In response to questions regarding her mental state, Claimant denied having anxieties, although she prefers to avoid big crowds. She denied having suicidal thoughts or engaging in crying episodes. Claimant stated that her cognitive functioning “keeps me down to certain jobs. Basically like housekeeping and kitchen work I’ve done.” The ALJ asked Claimant if she was capable of performing her past work as a cleaner and prep cook if she did not suffer from back pain, and Claimant agreed that she could.

In addition to Claimant’s testimony, the ALJ was presented with several expert evaluations of Claimant’s mental capabilities. The first was an evaluation by Dr. Nancy Schmidtgoessling, who conducted a one-time consultative examination of Claimant. Dr. Schmidtgoessling suggested that Claimant was of “low-borderline intellect.” She tested Claimant on the Wechsler Adult Intelligence Scale (WAIS) III and found her to have a full scale IQ score of 59, verbal IQ of 61, and performance IQ of 65. Dr. Schmidtgoessling opined that this placed Claimant in the mild range of mental retardation. Claimant’s Wechsler Memory Scale (WMS) III scores ranged from mildly mentally retarded to borderline. Her Vineland Adaptive Behavior Scales (ABS) scores were in the mild and low-average range of mental retardation. Dr. Schmidtgoessling noted that Claimant’s responses during the examination were “logical, relevant, and coherent, and [Claimant] did not appear disorganized or confused.” The doctor concluded that Claimant is able to understand one- and two-step directions, that her memory, concentration, and ability to handle stress was moderately impaired, and that her ability to relate to others was mildly impaired. The doctor also found that “[t]here are no IQ scores, adaptive scores, or academic scores from the claimant’s developmental years, and therefore a diagnosis of Mental Retardation can not be made.” Dr. Schmidtgoessling ultimately diagnosed Claimant with a depressive disorder and a learning disorder.

Dr. Steven Meyer, a state agency reviewing psychologist, reviewed Claimant’s file and submitted a second opinion. He determined that Claimant had depression, anxiety, and “BIF” (borderline intellectual functioning) but that she was not mentally retarded and did not satisfy the regulatory requirements for mental disability. He felt that the IQ scores from the tests administered by Dr. Schmidtgoessling were an underestimate of Claimant’s cognitive abilities, even if the scores were deemed valid. Dr. Meyer completed a Residual Functional Capacity Assessment and concluded that Claimant had no limitation or insignificant limitation in most categories, but moderate limitation in a few categories; he did not believe that Plaintiff was “markedly limited” in any category. Dr. Meyer also noted that his assessment was consistent with the findings in Claimant’s prior disability application denials and “recent field observations” of Claimant.
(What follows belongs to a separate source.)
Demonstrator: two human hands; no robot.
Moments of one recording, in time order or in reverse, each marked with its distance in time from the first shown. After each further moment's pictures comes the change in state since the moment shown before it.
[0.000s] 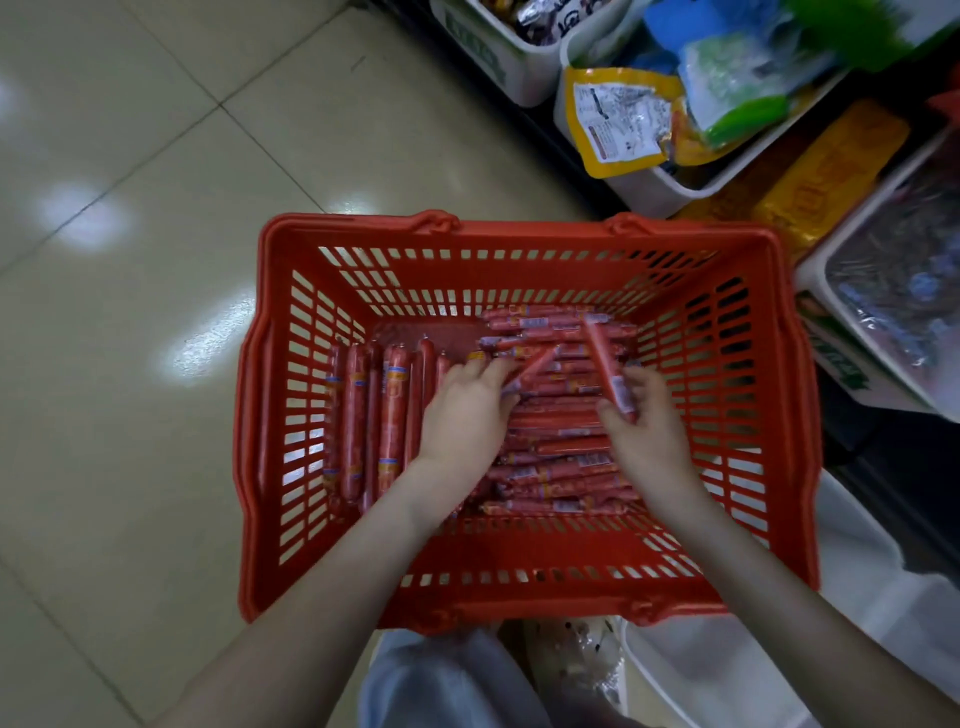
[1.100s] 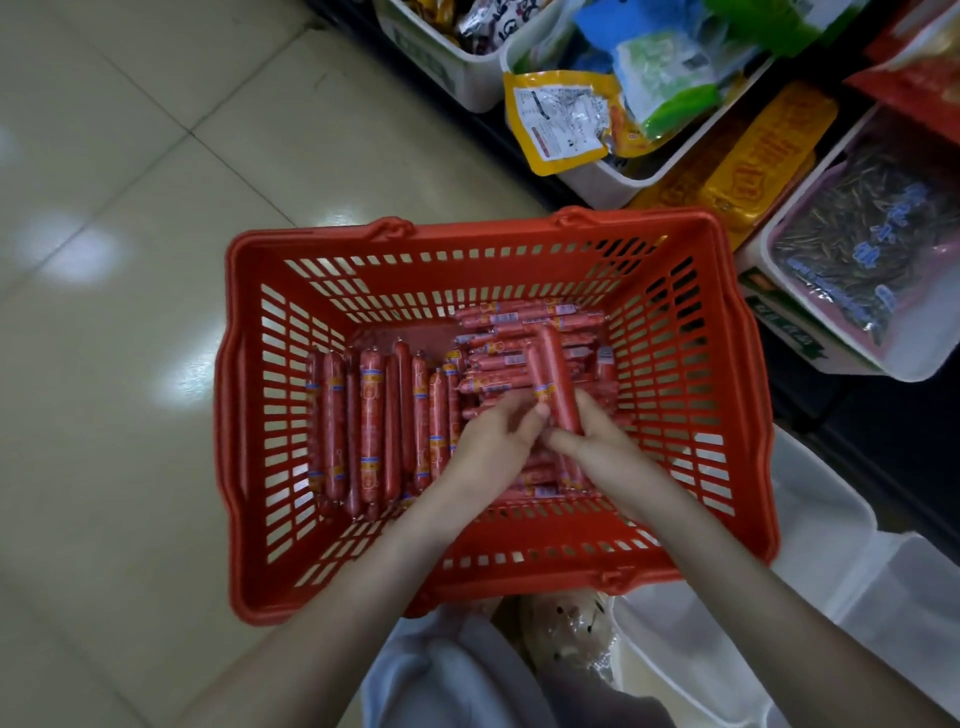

Dr. David Dietz provided a third opinion of Claimant’s mental functioning. Dr. Dietz reviewed both Dr. Meyer’s opinion and Claimant’s file. He affirmed Dr. Meyer’s assessment that Claimant was not mentally retarded and noted that “[t]here continue to be significant concerns regarding the credibility of [Claimant’s] allegations.”

Claimant also provided the ALJ with her school records from the years 1979 and 1980. Claimant submitted the school *717 records after Drs. Schmidtgoessling, Meyer, and Dietz had prepared their reports, so the information contained in the records was not reflected in the doctors’ history intakes or analysis. The school records showed that Claimant was placed in special education and referred to a county attendance officer in 1979. Claimant had an absenteeism problem and was repeating the sixth grade, though she was the age of a high school freshman. The records provided her full IQ score of 76, with a verbal score at 80 and a performance score at 75. Claimant’s reading skills were adequate for her grade level, but her math and spelling skills were at the third grade level.